Monday, April 12

spare me from the mold

otobüsteki internet bağlantısı sayesinde -köprüye gelene kadar- sancısız geçen bir yolculuktan sonra istanbul'a varıp, girdiğim ilk mekanda ferrari'yi görmemle "tamamdır, bu tatil iyi geçecek" dedim. geçti de; gezdik tozduk, daha önce gitmediğim mekanlara gittim bayıldım (bkz: mangerie), özlediğim mekanlara gittim hasret giderdim (bkz: inönü stadyumu), görmek istediğim insanları gördüm takıldım (bkz: varol döken), pek çok mekanda ortamın en büyüğü değil küçüklerinden olmanın keyfini yaşadım (bkz: lucca), istanbul'a sigara yasağı pek uğramamış ona şahit oldum (bkz: wanna, küçük beyoğlu), hava yağmurlu diye triplere girdim ama cumartesi sahilde mis gibi kahvaltı ettim (bkz: lokma). bir istanbul klasiği olarak alkol koması, seks, kalp ağrısı ve dönüşte hayvan gibi hasta olma kısımlarına girmeye gerek bile yok.

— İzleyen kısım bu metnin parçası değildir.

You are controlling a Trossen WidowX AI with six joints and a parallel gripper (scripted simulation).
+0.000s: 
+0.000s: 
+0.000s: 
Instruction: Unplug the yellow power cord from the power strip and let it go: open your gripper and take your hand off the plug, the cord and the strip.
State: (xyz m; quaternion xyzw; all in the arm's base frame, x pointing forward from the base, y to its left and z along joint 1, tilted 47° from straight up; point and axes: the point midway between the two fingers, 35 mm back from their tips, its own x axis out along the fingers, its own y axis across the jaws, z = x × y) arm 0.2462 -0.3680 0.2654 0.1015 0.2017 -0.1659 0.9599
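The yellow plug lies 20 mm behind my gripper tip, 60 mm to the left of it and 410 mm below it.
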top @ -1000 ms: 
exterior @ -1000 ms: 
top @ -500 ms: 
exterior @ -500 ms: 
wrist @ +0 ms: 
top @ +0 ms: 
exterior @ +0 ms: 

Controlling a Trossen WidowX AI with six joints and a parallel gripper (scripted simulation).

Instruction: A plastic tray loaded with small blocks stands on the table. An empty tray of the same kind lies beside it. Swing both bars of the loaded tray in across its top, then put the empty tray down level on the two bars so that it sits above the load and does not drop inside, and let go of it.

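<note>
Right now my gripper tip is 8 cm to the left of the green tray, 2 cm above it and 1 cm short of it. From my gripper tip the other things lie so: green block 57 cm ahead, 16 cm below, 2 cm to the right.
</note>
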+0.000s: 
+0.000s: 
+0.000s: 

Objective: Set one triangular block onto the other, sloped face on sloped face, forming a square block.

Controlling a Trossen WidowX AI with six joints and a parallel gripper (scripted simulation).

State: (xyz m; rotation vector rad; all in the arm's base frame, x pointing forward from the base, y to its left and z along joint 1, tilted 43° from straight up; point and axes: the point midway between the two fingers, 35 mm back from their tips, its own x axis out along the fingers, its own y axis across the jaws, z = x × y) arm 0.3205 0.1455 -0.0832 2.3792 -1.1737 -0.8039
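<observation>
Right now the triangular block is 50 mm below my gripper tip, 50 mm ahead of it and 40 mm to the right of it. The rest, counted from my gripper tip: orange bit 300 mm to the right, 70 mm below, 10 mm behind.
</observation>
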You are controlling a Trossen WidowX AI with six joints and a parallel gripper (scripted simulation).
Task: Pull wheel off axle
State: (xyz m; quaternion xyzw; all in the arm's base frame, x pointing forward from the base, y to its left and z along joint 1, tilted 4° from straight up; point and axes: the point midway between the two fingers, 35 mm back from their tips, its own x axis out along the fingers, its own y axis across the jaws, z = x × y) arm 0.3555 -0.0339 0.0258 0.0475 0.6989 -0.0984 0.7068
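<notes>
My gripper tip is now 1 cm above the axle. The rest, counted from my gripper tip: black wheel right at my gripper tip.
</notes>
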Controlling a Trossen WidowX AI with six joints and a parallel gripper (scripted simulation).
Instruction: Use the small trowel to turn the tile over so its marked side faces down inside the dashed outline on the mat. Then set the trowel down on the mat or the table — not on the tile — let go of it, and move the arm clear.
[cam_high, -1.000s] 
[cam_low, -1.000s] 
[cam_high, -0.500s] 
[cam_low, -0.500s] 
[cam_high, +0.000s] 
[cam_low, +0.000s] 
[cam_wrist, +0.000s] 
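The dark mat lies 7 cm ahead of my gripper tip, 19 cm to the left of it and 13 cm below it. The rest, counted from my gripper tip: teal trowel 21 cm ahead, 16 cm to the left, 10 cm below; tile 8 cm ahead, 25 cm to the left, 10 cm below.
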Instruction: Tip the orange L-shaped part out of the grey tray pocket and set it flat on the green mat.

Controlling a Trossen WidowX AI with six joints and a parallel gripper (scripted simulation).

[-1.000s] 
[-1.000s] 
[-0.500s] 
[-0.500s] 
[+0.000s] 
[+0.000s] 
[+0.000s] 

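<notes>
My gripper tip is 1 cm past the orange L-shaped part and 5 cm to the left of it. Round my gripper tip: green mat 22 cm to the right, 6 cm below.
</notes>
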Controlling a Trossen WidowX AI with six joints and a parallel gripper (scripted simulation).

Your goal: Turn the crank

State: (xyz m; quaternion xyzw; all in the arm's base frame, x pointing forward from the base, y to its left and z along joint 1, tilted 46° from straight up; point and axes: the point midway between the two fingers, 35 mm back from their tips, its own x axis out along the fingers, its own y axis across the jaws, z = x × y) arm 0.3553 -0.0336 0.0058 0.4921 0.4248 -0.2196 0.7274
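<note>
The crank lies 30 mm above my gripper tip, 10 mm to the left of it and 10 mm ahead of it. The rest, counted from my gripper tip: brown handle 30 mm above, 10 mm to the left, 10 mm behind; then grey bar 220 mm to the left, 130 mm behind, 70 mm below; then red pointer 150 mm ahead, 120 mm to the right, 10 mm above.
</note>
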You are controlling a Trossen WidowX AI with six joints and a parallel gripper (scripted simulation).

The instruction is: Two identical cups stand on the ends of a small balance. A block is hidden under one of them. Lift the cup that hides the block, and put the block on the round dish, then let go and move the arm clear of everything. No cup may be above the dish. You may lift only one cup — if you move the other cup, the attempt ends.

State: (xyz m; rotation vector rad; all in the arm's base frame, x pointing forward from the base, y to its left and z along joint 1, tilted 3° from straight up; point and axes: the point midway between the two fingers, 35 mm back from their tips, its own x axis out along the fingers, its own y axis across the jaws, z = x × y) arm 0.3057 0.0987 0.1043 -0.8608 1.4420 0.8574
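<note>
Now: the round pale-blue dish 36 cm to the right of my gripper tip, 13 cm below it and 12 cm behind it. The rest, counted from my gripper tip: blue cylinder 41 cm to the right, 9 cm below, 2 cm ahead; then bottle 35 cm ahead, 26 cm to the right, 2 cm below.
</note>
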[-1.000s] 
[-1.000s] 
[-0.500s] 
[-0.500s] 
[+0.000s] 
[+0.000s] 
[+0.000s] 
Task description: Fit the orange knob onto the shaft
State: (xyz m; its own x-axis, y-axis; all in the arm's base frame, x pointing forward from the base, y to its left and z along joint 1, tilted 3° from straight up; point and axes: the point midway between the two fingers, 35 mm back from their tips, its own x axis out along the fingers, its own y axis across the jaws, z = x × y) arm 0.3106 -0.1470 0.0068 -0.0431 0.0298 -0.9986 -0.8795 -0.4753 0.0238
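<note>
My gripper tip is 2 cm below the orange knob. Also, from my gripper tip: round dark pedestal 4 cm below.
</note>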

yalnız "haydi bu şarkı benim şansıma" ergenliği yaptığım bir esnada hit the road jack, and don't you come back no more çalması bir tesadüf değildi bence. bu gidişimde bir kez daha anladım ki harcattığı para, enerji ve hissettirdiği yapay mutluluk duygusuyla istanbul'dan bana koca olmaz; ancak arada kaçamak yaptığım bir metres olur.

3 comments:

varol döken said...

düz koşulara başladım, bir dahaki gelişinde bobo'nun kaçırdığı o gollerin alayını bir maçta çakacağım, hem ünlü hem futbolcu hem akıllı hem adaleli hem de ferrari sahibi olacağım...

ama beni öldürsen lucca'ya gitmem bebek, pera balık'a satın alır ömür boyu orada takılırız bebek:)

Ortega said...

Bir metres olarak İstanbul.
Bit meroseksensantim (göçmen ağzı)

Yağız Gönüler said...

küçük beyoğlu; ki çalıştığım yerin dibidir gelipte haber vermeyen bir insanevladısın.